### Work task:
Go through the entries and transcribe each one exactly, dropping the pictures.

Dataset items
Content starts

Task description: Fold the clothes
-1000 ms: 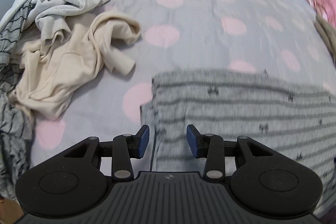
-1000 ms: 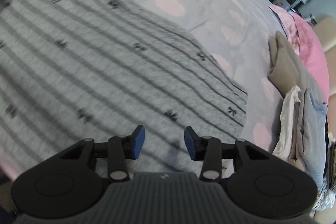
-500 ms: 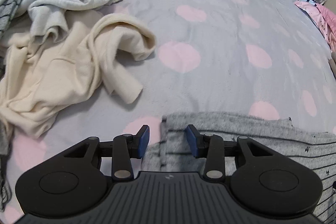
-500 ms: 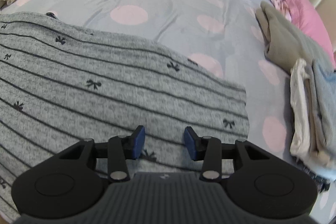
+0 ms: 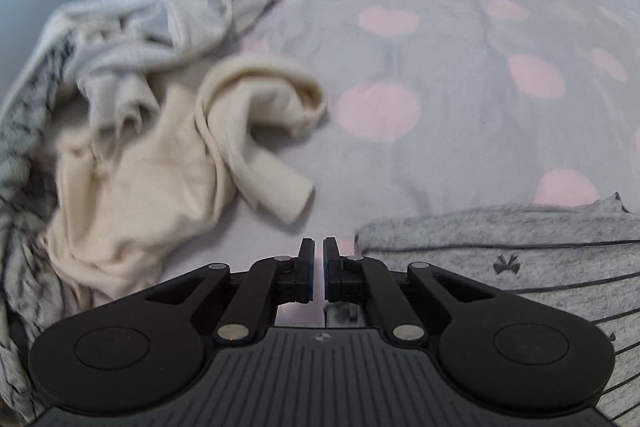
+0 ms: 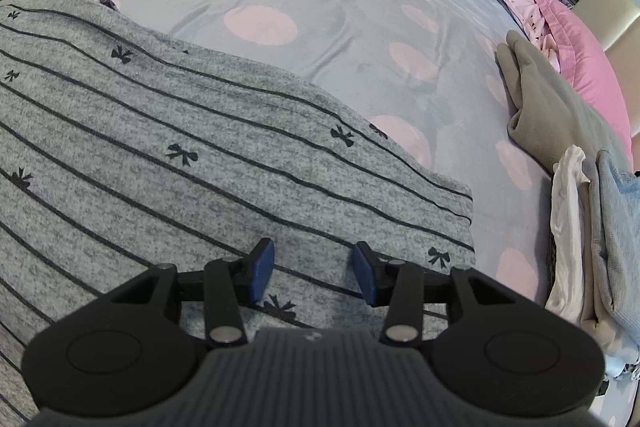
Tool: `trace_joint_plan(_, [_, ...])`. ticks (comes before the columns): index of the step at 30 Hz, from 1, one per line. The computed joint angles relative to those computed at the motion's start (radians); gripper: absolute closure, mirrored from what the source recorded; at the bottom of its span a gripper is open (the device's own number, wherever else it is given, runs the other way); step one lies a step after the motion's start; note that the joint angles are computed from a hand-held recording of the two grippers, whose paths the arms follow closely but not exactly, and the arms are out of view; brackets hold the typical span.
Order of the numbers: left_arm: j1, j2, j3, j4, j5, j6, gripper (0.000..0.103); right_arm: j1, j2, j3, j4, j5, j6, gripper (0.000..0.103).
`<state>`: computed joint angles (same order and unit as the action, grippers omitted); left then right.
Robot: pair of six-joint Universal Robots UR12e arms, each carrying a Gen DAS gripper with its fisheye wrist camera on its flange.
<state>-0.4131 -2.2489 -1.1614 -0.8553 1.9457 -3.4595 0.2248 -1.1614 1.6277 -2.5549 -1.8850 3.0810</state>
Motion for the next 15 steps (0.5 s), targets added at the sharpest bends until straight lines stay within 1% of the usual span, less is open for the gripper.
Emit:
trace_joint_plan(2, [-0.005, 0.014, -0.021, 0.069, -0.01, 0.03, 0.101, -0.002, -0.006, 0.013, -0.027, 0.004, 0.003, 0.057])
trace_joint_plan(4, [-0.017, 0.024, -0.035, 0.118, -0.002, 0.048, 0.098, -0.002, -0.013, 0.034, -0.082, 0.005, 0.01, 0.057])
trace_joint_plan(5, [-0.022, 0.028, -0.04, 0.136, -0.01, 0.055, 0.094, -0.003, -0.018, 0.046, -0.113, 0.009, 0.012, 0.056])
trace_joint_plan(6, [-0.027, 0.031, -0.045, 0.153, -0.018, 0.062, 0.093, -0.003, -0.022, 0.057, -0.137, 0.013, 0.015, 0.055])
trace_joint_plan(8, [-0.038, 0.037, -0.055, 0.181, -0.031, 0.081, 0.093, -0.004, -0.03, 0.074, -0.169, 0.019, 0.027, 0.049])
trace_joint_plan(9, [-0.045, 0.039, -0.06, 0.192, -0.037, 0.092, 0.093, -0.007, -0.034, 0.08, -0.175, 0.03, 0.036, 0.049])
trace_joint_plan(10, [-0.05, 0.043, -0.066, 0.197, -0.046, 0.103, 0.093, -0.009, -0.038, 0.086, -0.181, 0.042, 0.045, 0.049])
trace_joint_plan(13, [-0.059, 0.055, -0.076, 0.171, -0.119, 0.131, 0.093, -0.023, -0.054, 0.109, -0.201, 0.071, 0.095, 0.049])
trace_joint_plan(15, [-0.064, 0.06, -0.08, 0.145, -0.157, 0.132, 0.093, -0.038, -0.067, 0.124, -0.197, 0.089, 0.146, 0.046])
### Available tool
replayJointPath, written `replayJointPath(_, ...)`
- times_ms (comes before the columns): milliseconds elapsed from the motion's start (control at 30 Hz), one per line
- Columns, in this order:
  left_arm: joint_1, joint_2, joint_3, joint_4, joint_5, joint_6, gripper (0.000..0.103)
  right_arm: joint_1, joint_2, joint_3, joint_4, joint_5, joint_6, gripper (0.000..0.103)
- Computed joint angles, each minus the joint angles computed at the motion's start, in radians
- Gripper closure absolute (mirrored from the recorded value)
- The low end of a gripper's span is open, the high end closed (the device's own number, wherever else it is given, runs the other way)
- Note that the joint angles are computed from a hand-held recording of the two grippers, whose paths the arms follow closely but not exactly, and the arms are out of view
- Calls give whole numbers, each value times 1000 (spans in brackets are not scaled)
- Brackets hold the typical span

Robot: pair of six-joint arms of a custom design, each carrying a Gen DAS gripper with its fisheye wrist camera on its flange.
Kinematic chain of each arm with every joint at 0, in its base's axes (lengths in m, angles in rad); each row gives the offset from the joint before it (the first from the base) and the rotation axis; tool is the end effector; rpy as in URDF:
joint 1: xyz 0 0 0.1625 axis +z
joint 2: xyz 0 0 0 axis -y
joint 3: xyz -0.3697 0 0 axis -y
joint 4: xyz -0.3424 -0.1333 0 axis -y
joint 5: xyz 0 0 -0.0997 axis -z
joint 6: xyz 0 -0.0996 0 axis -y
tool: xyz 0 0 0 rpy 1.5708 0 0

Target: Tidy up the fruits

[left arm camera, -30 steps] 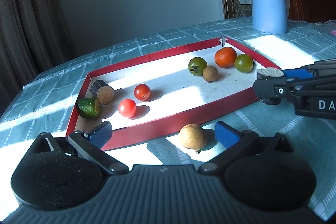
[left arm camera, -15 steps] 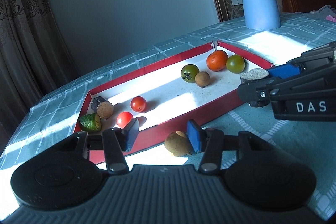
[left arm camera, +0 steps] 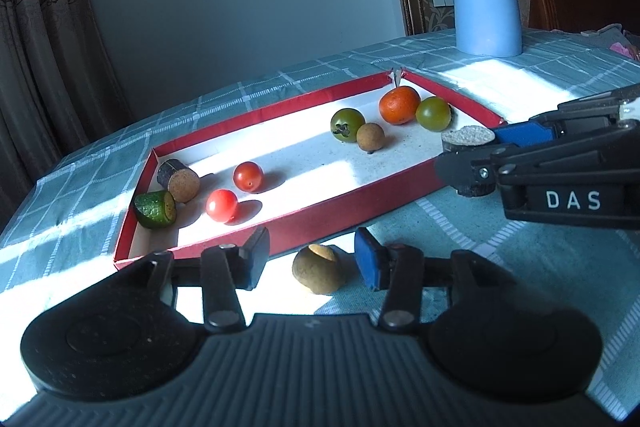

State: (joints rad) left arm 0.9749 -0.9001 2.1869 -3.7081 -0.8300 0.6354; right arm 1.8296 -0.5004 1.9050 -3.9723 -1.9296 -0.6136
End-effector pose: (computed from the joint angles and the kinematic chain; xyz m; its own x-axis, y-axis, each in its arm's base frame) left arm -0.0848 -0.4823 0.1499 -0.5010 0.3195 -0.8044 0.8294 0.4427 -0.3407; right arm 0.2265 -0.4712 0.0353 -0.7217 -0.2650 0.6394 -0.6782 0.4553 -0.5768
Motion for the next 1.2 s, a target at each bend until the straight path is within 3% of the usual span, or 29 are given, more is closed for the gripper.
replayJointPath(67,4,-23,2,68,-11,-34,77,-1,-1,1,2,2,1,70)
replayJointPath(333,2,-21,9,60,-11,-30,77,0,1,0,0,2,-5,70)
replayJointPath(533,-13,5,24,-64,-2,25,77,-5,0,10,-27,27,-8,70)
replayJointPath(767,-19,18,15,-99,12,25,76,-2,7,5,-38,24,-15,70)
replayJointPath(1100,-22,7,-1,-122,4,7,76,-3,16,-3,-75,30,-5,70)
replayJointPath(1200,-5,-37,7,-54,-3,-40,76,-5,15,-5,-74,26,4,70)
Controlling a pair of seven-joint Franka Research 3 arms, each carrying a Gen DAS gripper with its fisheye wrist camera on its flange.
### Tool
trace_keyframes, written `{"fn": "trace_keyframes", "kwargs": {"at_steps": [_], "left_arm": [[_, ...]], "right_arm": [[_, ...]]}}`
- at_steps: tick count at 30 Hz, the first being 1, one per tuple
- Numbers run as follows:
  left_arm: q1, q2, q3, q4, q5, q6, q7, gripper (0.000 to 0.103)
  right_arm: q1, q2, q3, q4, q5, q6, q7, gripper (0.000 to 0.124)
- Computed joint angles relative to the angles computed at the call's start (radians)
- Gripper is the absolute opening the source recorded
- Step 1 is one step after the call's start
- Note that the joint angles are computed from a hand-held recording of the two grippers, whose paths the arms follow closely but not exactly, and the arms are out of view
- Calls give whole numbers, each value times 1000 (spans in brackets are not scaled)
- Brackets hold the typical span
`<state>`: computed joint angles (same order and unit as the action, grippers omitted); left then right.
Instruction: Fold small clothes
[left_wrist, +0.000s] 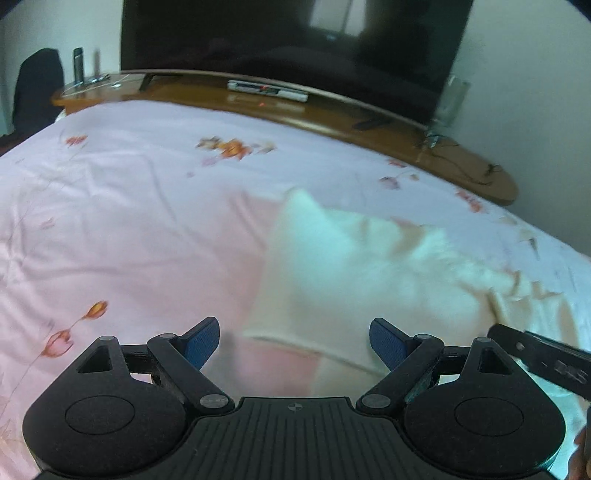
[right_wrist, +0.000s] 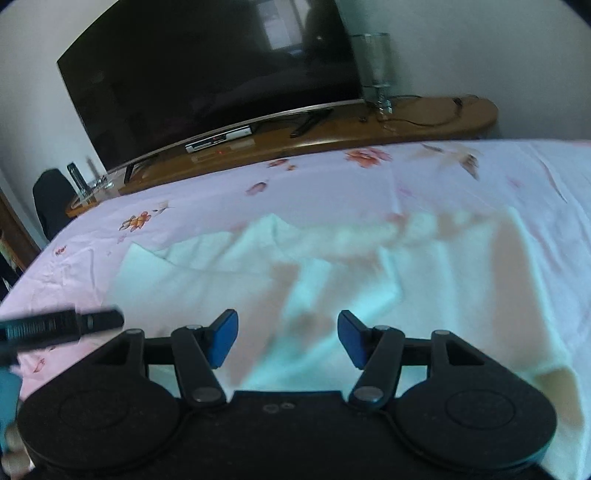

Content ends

### Output for this exercise:
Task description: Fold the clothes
-1000 ms: 
-1000 ms: 
-500 ms: 
-500 ms: 
+0 ms: 
+0 ms: 
Tool: `trace_joint_plan(_, [_, ...])`. ticks (comes before the columns): index of the step at 30 Hz, from 1, one per line. The computed joint angles relative to those computed at the motion's start (radians); gripper: absolute closure, mirrored from what the source recorded; at the bottom of its span a gripper is open (the device's own number, wherever else it is given, runs the other way); step one lies a step after the motion's start; note that the joint angles are computed from a hand-held recording of the two grippers, whose paths the arms follow closely but not exactly, and the arms are out of view; brackets hold the typical span.
Order of the numbers: left_arm: j1, j2, j3, j4, j5, j6, gripper (0.000..0.103); right_arm: j1, j2, j3, j4, j5, j6, gripper (0.000..0.103).
`<state>`: computed joint angles (same order and unit as the action, grippers omitted); left then right.
Robot: pair of six-joint Universal Robots UR12e arms, each carrying a Gen DAS gripper with its fisheye wrist camera on its flange.
<state>-0.4131 -2.2489 -1.1614 -0.8553 1.9457 -3.4595 0.2248 -1.1614 1.6277 -2.5549 -1.8850 3.0810</state>
Motion for the next 15 steps (0.5 s), targets added at the sharpest bends until straight lines stay within 1% of the usual span, less is open for the gripper.
Emit:
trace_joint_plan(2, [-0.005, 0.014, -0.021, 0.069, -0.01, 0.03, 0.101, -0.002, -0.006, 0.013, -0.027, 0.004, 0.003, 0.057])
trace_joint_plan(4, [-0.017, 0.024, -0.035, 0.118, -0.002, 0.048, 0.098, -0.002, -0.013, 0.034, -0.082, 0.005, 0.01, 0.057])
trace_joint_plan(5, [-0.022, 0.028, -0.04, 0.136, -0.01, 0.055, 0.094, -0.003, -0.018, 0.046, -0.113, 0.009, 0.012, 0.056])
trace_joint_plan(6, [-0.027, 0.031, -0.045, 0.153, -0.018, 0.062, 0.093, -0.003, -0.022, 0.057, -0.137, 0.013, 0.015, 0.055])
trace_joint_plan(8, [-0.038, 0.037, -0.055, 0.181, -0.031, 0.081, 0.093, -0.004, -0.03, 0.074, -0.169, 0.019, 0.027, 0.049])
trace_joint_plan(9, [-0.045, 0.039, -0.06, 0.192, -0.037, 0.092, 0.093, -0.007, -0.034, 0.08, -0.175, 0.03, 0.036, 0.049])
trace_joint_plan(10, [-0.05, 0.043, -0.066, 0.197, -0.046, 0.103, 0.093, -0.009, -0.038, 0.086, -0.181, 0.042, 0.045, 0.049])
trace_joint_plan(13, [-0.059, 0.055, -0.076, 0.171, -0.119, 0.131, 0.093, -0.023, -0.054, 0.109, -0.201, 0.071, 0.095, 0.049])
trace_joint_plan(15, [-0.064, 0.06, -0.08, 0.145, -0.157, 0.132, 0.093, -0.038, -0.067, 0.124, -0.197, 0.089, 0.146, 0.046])
### Available tool
replayJointPath, written `replayJointPath(_, ...)`
- times_ms (comes before the columns): milliseconds elapsed from the motion's start (control at 30 Hz), one per line
- Columns, in this order:
  left_arm: joint_1, joint_2, joint_3, joint_4, joint_5, joint_6, gripper (0.000..0.103)
  right_arm: joint_1, joint_2, joint_3, joint_4, joint_5, joint_6, gripper (0.000..0.103)
- Computed joint angles, each minus the joint angles computed at the motion's start, in radians
- Gripper closure absolute (mirrored from the recorded value)
- The low end of a gripper's span is open, the high end closed (the device's own number, wherever else it is given, runs the other way)
- Note that the joint angles are computed from a hand-held recording of the two grippers, whose paths the arms follow closely but not exactly, and the arms are out of view
- Calls give whole numbers, each value times 1000 (spans in brackets are not scaled)
- Brackets hold the typical span

Robot: pair of six-joint arms of a custom design, each carrying a Gen DAS gripper with its fisheye wrist camera on its flange.
Kinematic chain of each arm with every joint at 0, in its base's axes (lengths in m, angles in rad); each row gives the offset from the joint before it (the first from the base) and the rotation axis; tool is the end effector; rpy as in URDF:
joint 1: xyz 0 0 0.1625 axis +z
joint 2: xyz 0 0 0 axis -y
joint 3: xyz -0.3697 0 0 axis -y
joint 4: xyz -0.3424 -0.1333 0 axis -y
joint 5: xyz 0 0 -0.0997 axis -z
joint 6: xyz 0 -0.0996 0 axis -y
tool: xyz 0 0 0 rpy 1.5708 0 0

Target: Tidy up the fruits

[left arm camera, -30 steps] 
[left arm camera, -15 steps] 
[left arm camera, +0 steps] 

State: (joints rad) left arm 0.9749 -0.9001 2.1869 -3.7081 -0.8300 0.6354; right arm 1.8296 -0.5004 1.9050 -3.9723 -1.9296 -0.6136
End-effector pose: (computed from the joint angles and the kinematic chain; xyz m; its own x-axis, y-axis, each in its arm's base frame) left arm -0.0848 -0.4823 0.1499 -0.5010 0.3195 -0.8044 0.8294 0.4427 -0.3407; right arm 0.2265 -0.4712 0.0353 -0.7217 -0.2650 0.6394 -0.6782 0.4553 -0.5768
Motion for the next 1.2 s, a target at each bend until the straight path is within 3% of the usual span, or 29 are given, more is closed for the gripper.
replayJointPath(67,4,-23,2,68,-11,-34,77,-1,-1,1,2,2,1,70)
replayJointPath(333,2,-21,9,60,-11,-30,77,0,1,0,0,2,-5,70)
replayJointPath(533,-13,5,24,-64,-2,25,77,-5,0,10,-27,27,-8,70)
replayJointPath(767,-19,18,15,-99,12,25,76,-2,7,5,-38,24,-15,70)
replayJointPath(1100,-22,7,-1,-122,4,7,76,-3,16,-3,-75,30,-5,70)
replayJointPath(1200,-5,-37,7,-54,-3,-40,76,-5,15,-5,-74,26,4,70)
Controlling a pair of seven-joint Franka Research 3 arms, each carrying a Gen DAS gripper with its fisheye wrist camera on its flange.
### Tool
trace_keyframes, written `{"fn": "trace_keyframes", "kwargs": {"at_steps": [_], "left_arm": [[_, ...]], "right_arm": [[_, ...]]}}`
- at_steps: tick count at 30 Hz, the first being 1, one per tuple
- Numbers run as follows:
  left_arm: q1, q2, q3, q4, q5, q6, q7, gripper (0.000 to 0.103)
  right_arm: q1, q2, q3, q4, q5, q6, q7, gripper (0.000 to 0.124)
- Computed joint angles relative to the angles computed at the call's start (radians)
- Gripper is the absolute opening the source recorded
- Step 1 is one step after the call's start
- Note that the joint angles are computed from a hand-held recording of the two grippers, whose paths the arms follow closely but not exactly, and the arms are out of view
- Calls give whole numbers, each value times 1000 (spans in brackets are not scaled)
- Brackets hold the typical span
`<state>`: computed joint angles (same order and unit as the action, grippers omitted); left then right.
Instruction: Fold small clothes
[left_wrist, +0.000s] 
[right_wrist, +0.000s] 

What precedes this is the full answer.